I see design as an enabler. Engineering is where the heavy lifting is done, but design is what makes that possible. I hate to bring up Apple as an example, but when you look at, for example, Siri: voice recognition, understanding grammar and meaning within human sentences and the all technology behind it is fantastic engineering. But what differentiates Siri from anything else out there is the design. The fact that the AI has a personality, that it jokes around and does not feel like a machine, that's what makes it accessible to humans and what makes it so insanely great. And that's design.

I agree with the author to the extend that glossy buttons and a textured background does not a good product make. Indeed, there's a lot of good-looking crap out there—but that's not design, and the author's argument that that's what design is makes him look like an ignorant fool.

1 comments

Not sure if you got his point. But design much harder than programming is; that's highly debatable. Sure, a lot of people can write code which kind of 'works', that's not really what I would call programming (and I don't think anyone here). As it takes about 10 years to really master writing great code and then get a lot of experience in the trenches, I believe this process is hard and takes a lot of time. Less than learning design. And you can do IA design even though you cannot make things pretty; a lot of people have a feeling for it.

If I (programmer, no design education or talent whatsoever) sit down with a pen and paper and draw a user interface (1 page) 100 times, the 100th time, it'll be quite optimal, consistent and nice. After that it goes through the pretty machine, an artist who cannot do IA, but can do pretty. It's a great combi.
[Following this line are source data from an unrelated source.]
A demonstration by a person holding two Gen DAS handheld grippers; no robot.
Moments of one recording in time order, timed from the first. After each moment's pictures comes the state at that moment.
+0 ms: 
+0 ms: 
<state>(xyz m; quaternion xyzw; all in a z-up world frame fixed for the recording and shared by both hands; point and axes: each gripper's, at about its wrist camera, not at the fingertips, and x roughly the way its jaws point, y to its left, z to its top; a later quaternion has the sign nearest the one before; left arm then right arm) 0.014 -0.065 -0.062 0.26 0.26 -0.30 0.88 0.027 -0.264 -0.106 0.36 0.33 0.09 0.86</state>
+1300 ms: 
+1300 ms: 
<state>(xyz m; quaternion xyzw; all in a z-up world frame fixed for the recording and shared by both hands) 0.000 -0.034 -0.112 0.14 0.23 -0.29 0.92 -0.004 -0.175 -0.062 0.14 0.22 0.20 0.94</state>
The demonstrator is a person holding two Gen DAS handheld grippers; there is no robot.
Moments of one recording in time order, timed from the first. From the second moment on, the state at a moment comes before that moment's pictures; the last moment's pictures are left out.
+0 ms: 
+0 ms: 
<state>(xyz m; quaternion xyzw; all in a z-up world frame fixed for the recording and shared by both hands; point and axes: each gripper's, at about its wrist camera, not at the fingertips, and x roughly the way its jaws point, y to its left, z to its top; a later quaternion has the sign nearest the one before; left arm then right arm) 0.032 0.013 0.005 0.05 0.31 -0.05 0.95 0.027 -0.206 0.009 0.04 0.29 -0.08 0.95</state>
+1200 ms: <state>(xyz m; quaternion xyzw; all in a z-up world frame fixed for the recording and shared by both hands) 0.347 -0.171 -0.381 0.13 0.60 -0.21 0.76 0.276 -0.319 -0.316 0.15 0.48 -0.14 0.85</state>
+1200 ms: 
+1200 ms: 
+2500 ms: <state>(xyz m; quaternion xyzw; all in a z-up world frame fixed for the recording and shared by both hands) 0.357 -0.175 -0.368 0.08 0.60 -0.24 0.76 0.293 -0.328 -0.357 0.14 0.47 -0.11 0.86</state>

With programming, you cannot really do the same trick; you'll end up with crap.

I do agree that it an be a greater catalyst than pure engineering. I don't think it can be much of anything without engineering and value and that was the author his point. Of course when you made a product you want to make it look good and work well ergonomically, but you want the value and the engineering in place first. After reading the article I felt like his real beef is actually with nonsensical vaporware looking pretty to attract investors and morons signing up anyway.